Die Runde mit Dominic hat sich spontan ergeben – bei ihm hat man sofort gemerkt, dass er eine gute Hand-Augen-Koordination und ein gutes Ballgefühl hat. Das Charity-Turnier war auch eine tolle Abwechslung und es war super, einmal gegen unsere Topgolferinnen und Matthias Schwab anzutreten. Das Ergebnis bleibt bis zur Ausstrahlung im TV noch geheim.

Wo stehen Sie und Ihr Spiel derzeit? Welche Erwartungen haben Sie?
Ich fühle mich aktuell gut vorbereitet und freue mich auf den Start. Die Zeit in Bad Tatzmannsdorf konnte ich sehr gut nutzen und mehr Einheiten mit meinen Coaches einlegen, als unter normalen Umständen möglich gewesen wäre. Natürlich muss man sich wieder an den Rhythmus im Turniergolf gewöhnen und die Events werden anders als gewohnt ablaufen. Ich bin aber guter Dinge, will versuchen, mir Chancen zu erarbeiten, und bin überzeugt, dies auch bei den Turnieren in Amerika machen zu können.

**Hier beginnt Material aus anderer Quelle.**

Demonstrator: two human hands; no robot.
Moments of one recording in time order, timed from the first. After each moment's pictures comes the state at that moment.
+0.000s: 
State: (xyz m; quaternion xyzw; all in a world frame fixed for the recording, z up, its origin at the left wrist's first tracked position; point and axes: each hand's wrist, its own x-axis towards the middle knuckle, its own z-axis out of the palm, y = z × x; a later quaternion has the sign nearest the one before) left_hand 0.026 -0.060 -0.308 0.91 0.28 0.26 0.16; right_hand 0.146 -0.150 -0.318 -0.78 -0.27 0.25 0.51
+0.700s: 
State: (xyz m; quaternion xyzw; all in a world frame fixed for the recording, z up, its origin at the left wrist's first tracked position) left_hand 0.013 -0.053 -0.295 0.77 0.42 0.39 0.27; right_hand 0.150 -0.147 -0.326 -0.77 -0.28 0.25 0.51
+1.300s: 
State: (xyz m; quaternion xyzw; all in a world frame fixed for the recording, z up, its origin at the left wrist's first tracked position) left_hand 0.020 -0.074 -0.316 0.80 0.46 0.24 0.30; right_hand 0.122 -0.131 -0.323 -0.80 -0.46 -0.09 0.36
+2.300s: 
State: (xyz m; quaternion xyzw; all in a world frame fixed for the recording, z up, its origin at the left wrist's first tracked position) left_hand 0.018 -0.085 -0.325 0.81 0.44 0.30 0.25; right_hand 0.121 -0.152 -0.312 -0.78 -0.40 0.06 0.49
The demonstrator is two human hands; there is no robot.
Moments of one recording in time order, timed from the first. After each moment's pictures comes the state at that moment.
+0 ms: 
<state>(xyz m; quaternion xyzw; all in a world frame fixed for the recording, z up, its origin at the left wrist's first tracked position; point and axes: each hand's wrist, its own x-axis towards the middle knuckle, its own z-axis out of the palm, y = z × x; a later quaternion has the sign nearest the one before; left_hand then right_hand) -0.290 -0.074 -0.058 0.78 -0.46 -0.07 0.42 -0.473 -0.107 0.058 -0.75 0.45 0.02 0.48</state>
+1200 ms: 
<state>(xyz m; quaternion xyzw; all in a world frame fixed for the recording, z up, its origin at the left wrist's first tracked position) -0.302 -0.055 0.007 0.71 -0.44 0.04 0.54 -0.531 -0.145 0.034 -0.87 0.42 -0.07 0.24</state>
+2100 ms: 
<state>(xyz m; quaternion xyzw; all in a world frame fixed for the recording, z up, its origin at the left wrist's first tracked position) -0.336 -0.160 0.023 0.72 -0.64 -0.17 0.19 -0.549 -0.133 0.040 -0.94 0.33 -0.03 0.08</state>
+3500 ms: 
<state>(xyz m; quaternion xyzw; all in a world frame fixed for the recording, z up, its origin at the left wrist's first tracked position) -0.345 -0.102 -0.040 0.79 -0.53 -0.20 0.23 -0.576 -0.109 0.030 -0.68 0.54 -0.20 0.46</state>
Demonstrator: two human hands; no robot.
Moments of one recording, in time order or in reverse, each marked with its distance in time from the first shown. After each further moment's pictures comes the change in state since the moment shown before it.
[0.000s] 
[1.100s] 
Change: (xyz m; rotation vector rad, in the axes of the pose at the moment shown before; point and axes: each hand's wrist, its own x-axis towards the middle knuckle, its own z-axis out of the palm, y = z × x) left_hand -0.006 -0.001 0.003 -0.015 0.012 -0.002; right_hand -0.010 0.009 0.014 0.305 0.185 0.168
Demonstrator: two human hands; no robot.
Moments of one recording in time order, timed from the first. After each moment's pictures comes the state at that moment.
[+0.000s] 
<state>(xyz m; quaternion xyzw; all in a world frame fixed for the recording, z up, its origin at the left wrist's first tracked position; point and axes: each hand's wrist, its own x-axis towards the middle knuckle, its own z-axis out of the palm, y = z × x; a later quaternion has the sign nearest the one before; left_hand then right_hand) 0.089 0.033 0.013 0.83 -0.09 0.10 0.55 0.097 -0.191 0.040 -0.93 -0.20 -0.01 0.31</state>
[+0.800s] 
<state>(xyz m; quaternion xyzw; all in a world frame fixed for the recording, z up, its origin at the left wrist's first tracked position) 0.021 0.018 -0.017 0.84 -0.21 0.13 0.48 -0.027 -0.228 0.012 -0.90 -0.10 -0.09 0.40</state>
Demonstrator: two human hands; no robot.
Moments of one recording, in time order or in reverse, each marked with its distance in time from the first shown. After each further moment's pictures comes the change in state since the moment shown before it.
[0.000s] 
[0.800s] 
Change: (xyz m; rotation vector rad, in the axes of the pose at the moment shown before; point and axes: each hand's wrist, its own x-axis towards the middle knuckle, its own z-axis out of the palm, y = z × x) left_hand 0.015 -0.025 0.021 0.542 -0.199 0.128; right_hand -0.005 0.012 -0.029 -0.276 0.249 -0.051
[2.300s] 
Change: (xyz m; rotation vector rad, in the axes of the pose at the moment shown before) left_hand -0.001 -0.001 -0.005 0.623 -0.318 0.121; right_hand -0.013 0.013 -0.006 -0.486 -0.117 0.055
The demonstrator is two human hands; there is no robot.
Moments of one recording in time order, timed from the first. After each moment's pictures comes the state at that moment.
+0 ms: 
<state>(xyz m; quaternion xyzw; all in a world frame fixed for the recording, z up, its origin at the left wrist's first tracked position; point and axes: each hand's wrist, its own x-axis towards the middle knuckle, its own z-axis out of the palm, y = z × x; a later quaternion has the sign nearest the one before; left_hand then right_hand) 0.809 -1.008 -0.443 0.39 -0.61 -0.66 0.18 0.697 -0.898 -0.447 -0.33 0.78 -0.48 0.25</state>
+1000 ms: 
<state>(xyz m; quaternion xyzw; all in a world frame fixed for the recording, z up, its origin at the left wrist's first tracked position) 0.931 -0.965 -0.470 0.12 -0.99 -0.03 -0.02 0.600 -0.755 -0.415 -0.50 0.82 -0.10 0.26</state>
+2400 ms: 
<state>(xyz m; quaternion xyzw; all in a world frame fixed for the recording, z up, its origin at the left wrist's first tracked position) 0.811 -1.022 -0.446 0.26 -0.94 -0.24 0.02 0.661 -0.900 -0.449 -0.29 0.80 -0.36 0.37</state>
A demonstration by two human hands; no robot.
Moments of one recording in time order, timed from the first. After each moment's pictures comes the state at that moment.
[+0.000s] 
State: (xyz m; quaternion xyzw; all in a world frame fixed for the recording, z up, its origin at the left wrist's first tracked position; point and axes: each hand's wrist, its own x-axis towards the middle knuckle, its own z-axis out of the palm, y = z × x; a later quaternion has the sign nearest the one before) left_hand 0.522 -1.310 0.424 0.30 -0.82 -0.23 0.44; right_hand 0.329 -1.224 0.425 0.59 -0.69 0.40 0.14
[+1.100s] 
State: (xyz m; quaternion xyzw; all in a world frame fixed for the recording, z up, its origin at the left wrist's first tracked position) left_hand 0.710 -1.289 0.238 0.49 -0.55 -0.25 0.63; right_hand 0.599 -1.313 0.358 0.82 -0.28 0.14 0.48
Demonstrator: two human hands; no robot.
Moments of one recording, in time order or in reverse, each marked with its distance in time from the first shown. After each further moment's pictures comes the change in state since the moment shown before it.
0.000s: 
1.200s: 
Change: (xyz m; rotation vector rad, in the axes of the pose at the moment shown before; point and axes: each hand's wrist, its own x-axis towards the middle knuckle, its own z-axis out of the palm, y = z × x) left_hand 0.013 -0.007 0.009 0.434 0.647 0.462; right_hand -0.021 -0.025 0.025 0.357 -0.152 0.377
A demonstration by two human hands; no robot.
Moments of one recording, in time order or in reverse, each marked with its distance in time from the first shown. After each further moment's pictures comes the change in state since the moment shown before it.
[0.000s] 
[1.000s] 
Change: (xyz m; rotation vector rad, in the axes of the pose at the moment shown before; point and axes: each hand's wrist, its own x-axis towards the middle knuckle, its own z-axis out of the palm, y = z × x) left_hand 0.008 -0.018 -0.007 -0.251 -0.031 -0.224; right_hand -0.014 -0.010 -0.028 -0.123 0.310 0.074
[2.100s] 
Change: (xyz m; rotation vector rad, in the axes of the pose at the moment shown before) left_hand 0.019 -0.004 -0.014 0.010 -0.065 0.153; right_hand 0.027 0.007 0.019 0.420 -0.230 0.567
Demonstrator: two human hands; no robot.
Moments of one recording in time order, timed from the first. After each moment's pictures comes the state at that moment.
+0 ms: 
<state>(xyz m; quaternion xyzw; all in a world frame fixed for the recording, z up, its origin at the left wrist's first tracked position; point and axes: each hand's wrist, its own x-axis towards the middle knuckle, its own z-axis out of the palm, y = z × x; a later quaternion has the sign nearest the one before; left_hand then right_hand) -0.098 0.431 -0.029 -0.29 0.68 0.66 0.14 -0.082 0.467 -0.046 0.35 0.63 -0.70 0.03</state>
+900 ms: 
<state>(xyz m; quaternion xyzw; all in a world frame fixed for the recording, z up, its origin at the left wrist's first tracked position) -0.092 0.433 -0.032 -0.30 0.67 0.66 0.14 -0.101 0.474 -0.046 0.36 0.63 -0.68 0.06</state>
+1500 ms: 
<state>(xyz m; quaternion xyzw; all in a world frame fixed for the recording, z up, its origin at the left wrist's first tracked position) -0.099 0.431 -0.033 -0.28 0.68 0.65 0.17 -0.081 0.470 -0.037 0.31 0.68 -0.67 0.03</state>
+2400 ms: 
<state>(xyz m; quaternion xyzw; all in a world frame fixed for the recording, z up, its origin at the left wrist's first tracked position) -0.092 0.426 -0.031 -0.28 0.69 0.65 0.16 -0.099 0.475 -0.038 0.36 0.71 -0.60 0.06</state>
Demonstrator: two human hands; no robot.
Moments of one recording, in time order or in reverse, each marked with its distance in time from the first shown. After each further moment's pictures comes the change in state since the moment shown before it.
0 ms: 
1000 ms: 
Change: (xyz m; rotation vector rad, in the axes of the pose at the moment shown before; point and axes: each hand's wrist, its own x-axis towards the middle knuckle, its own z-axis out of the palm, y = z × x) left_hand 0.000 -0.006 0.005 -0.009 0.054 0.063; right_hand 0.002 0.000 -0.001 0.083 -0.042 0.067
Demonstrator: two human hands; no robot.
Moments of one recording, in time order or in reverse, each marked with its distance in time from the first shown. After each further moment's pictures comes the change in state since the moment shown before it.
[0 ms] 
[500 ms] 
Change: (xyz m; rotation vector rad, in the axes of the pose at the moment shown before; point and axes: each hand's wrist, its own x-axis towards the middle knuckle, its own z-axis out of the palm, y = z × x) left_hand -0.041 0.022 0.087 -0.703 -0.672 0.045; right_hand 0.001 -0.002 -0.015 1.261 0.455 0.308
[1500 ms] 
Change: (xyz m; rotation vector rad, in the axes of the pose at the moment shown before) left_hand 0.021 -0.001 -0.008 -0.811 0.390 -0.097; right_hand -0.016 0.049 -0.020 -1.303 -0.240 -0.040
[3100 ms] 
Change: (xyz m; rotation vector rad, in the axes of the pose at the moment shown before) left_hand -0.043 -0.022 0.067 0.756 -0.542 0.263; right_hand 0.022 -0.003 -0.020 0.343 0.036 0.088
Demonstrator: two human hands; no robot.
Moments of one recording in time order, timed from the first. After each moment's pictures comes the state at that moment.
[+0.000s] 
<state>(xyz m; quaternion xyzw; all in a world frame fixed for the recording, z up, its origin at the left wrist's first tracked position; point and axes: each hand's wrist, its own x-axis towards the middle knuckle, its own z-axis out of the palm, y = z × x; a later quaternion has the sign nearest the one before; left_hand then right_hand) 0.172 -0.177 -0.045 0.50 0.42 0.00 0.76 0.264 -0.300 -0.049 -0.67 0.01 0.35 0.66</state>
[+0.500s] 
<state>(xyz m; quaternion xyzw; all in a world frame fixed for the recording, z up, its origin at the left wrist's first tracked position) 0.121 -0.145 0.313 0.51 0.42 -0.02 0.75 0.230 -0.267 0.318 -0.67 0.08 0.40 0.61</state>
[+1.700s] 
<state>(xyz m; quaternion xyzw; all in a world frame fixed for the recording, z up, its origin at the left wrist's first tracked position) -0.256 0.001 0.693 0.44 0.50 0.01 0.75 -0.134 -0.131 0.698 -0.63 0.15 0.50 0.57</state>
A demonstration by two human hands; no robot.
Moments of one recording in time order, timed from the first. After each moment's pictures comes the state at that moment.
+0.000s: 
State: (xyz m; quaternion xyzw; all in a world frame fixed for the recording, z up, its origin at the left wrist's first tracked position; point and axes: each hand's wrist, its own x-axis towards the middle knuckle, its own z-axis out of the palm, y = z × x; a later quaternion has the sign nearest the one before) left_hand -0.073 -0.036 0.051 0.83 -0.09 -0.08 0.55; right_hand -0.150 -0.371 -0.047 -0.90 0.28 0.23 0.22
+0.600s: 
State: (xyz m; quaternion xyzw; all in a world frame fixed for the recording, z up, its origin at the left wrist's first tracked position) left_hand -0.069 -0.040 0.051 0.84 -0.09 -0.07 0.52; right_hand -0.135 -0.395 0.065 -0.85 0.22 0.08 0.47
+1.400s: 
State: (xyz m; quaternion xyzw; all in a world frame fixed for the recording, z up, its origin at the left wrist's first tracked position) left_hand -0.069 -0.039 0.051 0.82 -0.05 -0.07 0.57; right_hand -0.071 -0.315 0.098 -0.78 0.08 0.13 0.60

Wie sehen Sie die Zukunft des Profi-Golfsports und speziell der stark gebeutelten European Tour?
Das Jahr stellt den Profisport vor eine schwierige Aufgabe. Die obersten beiden Touren beginnen nun langsam wieder mit Events, auf den unteren Ebenen schweben die Spieler allerdings in Ungewissheit. Ich hoffe, dass sich auch hier bald Lösungen finden lassen und der Turnierbetrieb wieder aufgenommen werden kann. Da die Events der European Tour auf der ganzen Welt ausgetragen werden, ist es sicherlich schwieriger zu planen als auf der PGA Tour. Der Kalender wurde jedoch komplett überarbeitet und die Finalserie nach hinten verschoben. Nun gilt es zu hoffen, dass die Maßnahmen in den einzelnen Ländern gut umgesetzt werden und sich die aktuelle Lage weltweit schnell verbessert. Dabei geht es aber um viel mehr als nur den Golfsport.